▶ **TASK DETAILS**: Exact repetition is required: reproduce every line of the data.

▶ **INPUT DATA**:

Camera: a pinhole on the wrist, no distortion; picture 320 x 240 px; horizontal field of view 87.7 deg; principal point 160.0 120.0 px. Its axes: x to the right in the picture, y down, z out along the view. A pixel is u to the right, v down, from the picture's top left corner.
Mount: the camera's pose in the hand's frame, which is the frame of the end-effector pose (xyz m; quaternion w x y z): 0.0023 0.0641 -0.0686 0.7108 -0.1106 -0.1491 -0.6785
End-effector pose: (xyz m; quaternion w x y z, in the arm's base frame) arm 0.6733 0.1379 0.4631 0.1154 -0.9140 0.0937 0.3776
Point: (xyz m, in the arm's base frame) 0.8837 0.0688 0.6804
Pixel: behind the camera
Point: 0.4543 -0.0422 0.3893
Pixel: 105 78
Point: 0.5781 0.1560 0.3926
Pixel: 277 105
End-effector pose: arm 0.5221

▶ **TASK SOLUTION**:
Camera: a pinhole on the wrist, no distortion; picture 320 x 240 px; horizontal field of view 87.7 deg; principal point 160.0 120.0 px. Its axes: x to the right in the picture, y down, z out along the view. A pixel is u to the right, v down, from the picture's top left corner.
Mount: the camera's pose in the hand's frame, which is the frame of the end-effector pose (xyz m; quaternion w x y z): 0.0023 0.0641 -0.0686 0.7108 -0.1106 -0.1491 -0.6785
End-effector pose: (xyz m; quaternion w x y z, in the arm's base frame) arm 0.6733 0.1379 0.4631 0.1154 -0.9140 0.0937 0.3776
Point: (xyz m, in the arm's base frame) 0.8837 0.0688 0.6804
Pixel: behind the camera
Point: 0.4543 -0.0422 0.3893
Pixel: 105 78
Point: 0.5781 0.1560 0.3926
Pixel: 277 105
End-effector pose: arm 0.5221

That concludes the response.